(Recorded data)

[Start of section]

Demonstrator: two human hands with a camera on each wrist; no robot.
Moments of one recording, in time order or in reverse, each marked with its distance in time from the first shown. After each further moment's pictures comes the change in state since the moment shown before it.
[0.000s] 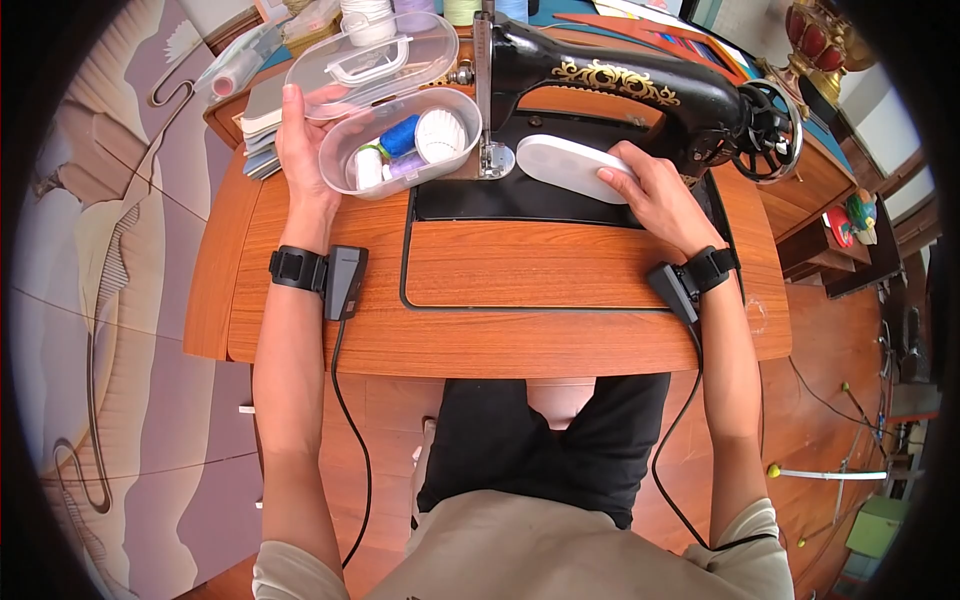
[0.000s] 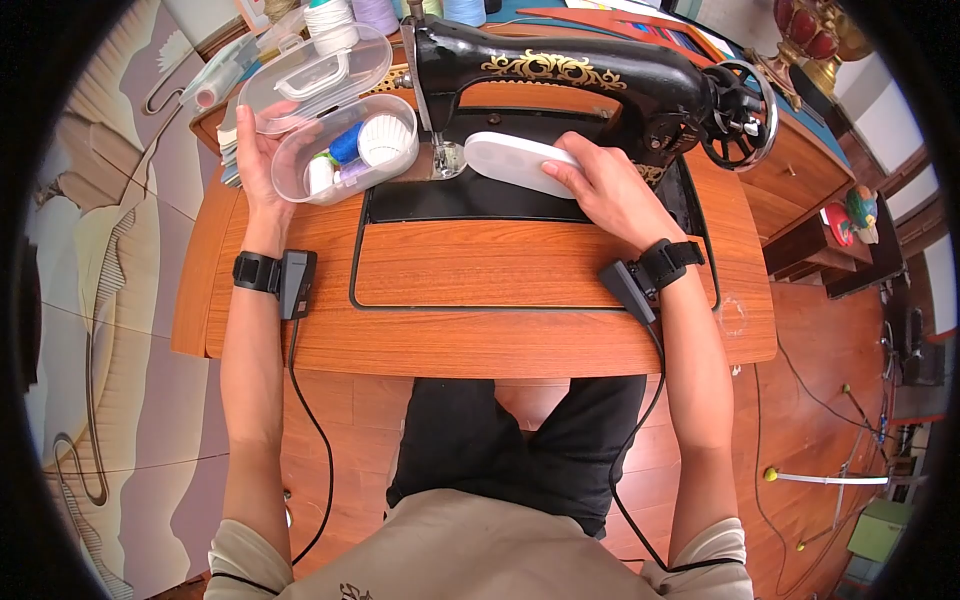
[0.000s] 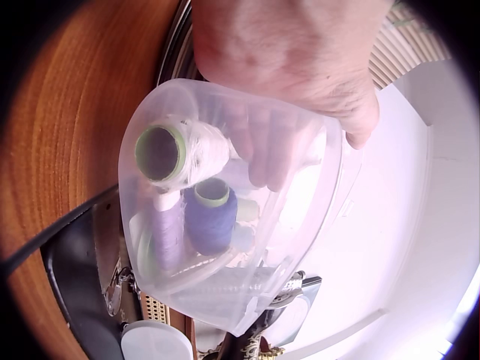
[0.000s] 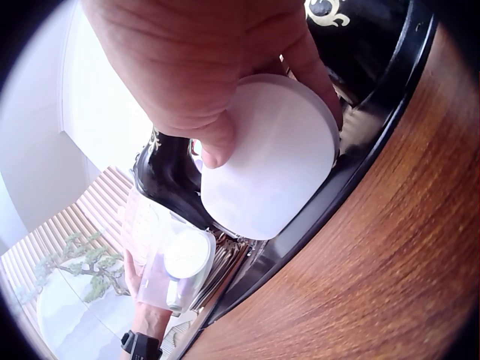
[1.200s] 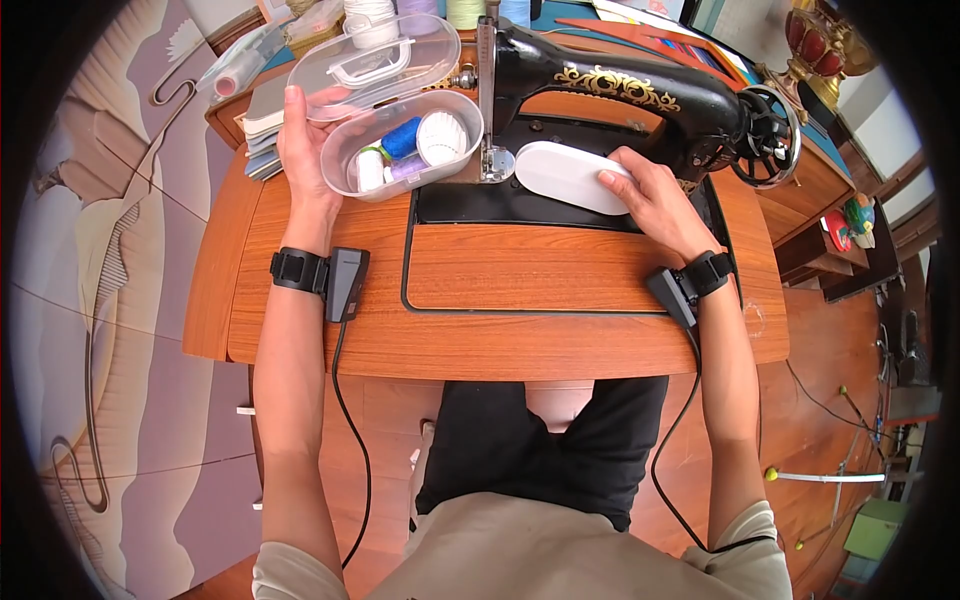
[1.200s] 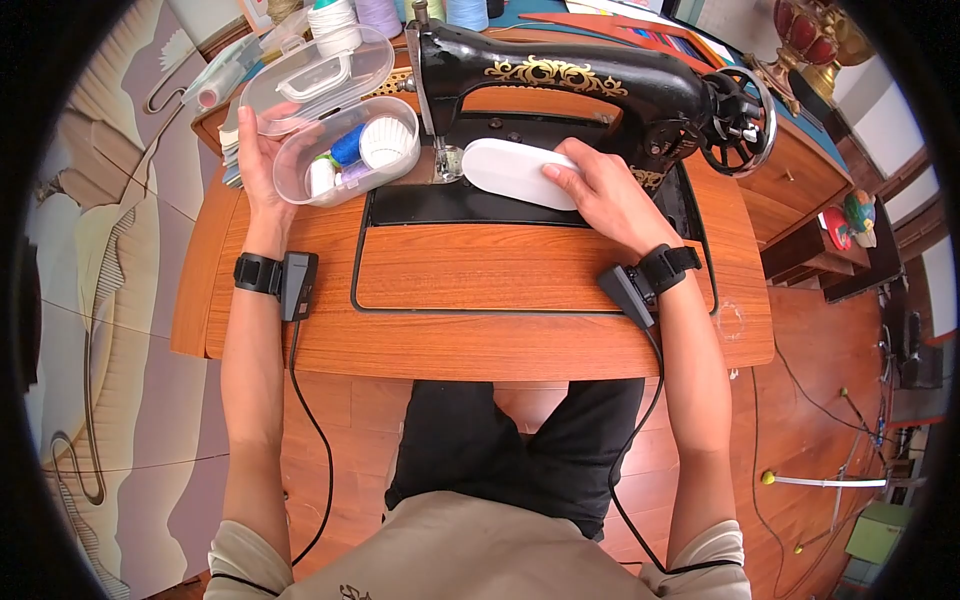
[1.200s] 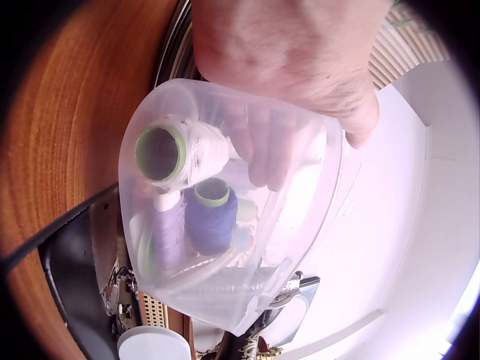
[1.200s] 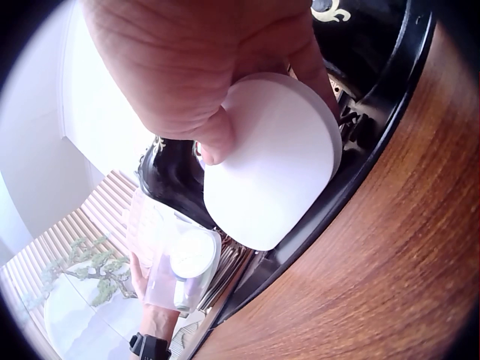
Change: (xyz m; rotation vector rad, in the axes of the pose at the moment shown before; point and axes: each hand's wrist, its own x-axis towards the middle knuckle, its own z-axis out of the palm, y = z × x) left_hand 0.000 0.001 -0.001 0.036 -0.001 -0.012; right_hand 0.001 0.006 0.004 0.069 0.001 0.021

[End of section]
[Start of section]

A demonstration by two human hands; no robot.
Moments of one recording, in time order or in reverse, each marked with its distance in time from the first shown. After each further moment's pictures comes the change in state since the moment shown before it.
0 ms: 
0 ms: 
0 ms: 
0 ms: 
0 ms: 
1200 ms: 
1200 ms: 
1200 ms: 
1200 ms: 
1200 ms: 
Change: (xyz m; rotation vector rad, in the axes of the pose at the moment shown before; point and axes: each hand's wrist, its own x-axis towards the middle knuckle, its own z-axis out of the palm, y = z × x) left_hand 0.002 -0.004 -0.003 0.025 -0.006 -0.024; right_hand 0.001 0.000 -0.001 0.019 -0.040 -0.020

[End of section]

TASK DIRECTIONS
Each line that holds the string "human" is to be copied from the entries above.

SOLUTION BELOW
Demonstrator: two human hands with a camera on each wrist; no robot.
A demonstration by two human hands; no robot.

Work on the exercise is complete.